The Newman Arms is a public house and restaurant at 23 Rathbone Street, Fitzrovia, London, W1. The pub dates back to 1730, and was once a brothel.

== Literary appearances ==
The Newman Arms appears in George Orwell's novel Nineteen Eighty-Four where it was the model for the "Proles" pub. It featured again in his Keep the Aspidistra Flying, and in Michael Powell's film Peeping Tom.

== History ==
In 2012, the pub held a mediation meeting with Westminster City Council to address customer congestion on the pavement outside. The landlady's joke suggestion to serve drinks more slowly was taken at face value by the council, who agreed that serving staff should ensure that each transaction was complete before starting a new one, as part of an agreement to the pub retaining its licence.

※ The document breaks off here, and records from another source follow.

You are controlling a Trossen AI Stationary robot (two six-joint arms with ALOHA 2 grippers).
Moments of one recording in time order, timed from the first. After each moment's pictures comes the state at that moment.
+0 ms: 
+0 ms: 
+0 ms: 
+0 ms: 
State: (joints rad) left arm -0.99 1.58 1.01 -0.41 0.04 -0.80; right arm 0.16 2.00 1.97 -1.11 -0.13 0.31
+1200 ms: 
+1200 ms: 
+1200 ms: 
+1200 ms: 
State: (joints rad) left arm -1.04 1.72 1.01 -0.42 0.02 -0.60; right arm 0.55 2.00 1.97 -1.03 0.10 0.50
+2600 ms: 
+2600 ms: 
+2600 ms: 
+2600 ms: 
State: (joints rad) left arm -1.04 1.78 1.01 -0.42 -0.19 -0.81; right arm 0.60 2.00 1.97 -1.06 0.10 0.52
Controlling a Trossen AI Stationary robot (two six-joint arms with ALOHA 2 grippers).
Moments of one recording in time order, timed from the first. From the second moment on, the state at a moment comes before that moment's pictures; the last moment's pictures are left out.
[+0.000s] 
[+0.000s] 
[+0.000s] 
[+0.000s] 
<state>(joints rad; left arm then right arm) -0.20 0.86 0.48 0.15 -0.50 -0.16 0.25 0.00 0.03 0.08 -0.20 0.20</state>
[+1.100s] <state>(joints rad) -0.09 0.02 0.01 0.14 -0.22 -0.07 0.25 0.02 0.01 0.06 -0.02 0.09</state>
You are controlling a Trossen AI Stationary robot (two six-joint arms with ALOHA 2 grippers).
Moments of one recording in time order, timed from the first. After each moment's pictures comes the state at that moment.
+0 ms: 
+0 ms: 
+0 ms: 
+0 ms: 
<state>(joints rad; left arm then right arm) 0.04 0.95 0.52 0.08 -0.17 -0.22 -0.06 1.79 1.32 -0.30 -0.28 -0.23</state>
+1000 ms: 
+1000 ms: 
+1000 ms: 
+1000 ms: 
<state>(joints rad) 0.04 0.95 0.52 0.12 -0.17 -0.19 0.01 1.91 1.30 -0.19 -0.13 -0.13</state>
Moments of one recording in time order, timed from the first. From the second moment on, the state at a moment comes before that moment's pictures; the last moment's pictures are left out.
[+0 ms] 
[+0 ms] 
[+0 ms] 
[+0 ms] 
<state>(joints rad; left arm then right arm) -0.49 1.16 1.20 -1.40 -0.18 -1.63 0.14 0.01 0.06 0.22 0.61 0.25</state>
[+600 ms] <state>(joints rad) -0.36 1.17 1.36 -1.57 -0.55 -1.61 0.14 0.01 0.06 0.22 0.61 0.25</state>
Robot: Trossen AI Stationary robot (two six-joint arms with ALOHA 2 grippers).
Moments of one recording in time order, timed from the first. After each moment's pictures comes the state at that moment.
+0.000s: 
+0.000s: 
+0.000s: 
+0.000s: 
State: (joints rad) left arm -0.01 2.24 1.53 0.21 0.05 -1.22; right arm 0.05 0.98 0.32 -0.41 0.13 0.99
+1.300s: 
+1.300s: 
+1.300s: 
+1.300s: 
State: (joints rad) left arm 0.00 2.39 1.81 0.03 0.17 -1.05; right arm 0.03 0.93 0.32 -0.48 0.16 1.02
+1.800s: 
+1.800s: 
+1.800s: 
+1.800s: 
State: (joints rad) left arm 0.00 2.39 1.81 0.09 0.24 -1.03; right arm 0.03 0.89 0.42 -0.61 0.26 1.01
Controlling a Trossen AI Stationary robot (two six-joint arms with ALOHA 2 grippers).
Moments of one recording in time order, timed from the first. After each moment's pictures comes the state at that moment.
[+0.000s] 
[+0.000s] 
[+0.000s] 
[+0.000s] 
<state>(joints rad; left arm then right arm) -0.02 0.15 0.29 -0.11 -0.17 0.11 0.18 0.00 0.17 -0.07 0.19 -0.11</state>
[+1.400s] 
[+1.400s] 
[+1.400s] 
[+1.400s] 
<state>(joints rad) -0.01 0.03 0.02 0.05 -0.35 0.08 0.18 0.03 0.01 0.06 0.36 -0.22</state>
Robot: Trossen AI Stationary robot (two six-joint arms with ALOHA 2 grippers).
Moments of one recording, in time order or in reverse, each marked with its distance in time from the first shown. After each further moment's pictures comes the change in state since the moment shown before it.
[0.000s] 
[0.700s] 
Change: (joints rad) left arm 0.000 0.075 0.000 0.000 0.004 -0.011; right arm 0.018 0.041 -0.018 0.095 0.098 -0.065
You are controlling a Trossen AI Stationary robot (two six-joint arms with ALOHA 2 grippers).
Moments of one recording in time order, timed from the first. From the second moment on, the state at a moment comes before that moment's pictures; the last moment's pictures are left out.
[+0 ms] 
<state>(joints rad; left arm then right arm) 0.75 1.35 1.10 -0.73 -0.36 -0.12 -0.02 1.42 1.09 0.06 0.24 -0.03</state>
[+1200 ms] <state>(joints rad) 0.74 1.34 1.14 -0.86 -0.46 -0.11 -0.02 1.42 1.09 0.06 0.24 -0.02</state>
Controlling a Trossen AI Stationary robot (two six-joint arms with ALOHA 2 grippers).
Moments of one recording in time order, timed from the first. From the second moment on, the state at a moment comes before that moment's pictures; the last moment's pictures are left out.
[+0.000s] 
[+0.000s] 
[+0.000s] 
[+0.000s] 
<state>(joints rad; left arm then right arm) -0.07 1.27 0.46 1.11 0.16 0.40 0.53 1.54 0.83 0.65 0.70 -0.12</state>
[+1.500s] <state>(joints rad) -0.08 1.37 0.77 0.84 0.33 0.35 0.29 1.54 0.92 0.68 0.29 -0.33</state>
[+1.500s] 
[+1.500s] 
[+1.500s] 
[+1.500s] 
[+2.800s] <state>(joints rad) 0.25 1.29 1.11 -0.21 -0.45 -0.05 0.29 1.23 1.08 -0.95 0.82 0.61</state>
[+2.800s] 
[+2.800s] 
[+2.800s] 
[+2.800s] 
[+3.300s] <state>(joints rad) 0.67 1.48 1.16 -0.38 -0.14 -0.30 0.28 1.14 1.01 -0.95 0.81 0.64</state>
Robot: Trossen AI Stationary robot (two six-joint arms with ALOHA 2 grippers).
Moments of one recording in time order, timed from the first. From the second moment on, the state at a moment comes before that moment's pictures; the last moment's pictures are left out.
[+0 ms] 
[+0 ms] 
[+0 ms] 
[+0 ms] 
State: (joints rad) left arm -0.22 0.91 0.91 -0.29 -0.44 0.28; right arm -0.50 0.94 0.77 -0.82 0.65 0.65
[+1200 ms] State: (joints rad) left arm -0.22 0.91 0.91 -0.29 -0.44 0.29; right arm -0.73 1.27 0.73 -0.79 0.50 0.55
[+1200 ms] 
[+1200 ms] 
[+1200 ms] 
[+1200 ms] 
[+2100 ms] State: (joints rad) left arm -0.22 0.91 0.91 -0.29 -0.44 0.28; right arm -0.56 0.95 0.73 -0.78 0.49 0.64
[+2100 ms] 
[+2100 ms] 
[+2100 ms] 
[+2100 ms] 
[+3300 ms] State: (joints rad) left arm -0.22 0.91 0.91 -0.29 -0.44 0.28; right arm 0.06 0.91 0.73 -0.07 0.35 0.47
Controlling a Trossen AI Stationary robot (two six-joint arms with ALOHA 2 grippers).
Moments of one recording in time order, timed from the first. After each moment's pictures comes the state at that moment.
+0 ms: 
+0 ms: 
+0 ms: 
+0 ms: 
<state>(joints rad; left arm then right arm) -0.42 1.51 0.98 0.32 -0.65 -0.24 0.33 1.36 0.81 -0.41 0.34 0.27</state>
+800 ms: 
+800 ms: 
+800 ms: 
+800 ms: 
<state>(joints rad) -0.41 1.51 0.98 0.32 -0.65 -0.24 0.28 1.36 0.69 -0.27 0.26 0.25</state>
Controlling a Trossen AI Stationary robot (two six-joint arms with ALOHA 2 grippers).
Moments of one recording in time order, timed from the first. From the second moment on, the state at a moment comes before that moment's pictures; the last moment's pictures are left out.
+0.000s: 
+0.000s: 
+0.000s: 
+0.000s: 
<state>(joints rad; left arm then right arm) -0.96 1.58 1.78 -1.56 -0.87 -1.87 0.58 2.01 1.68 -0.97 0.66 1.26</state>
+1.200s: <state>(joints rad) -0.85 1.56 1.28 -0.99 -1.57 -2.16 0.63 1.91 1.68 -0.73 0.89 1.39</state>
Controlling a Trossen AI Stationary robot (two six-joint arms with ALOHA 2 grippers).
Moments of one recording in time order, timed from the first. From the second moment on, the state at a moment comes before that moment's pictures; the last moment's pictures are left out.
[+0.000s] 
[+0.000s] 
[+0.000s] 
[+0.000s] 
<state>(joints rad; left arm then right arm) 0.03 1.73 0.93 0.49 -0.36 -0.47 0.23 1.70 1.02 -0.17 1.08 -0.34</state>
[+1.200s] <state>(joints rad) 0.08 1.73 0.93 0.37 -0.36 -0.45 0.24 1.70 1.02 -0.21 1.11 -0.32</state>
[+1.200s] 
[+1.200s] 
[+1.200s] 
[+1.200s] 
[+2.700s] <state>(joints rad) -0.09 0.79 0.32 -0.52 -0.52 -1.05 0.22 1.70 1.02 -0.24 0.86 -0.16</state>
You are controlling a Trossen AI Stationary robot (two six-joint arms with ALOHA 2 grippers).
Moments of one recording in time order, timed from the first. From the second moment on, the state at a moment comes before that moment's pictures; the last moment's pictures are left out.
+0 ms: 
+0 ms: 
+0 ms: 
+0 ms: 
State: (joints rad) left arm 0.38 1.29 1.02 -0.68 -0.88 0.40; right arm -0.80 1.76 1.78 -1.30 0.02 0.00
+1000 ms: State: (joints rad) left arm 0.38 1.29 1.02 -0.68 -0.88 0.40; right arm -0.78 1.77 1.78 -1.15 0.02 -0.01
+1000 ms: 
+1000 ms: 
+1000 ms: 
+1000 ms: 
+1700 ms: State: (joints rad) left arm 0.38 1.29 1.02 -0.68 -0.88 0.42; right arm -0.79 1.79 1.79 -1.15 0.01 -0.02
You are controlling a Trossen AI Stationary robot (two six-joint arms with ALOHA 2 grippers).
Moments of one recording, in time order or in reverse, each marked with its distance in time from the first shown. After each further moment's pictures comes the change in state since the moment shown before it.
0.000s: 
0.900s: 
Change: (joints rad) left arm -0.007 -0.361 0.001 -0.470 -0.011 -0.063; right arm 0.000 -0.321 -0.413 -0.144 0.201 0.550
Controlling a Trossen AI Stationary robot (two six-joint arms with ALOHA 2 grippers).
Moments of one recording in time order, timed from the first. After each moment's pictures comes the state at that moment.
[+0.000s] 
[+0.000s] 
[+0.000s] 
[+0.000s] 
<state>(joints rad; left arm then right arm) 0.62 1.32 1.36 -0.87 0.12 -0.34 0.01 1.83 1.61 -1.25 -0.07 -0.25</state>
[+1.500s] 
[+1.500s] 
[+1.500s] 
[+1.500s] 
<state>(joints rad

In 2017 the pub closed, and it was reopened by Truman's Brewery in 2018, the first pub that Truman's had opened since being re-founded in 2010. The menu reflects the food offering of previous landlord, Tracey Bird, with a focus on pies.

The building has an unofficial blue plaque in honour of the former landlord: "Joe Jenkins, ex-proprietor, poet, bon viveur and Old Git, regularly swore at everybody on these premises". A prostitute in historical costume is painted onto a bricked-over upstairs window in reference to the building's history as a brothel.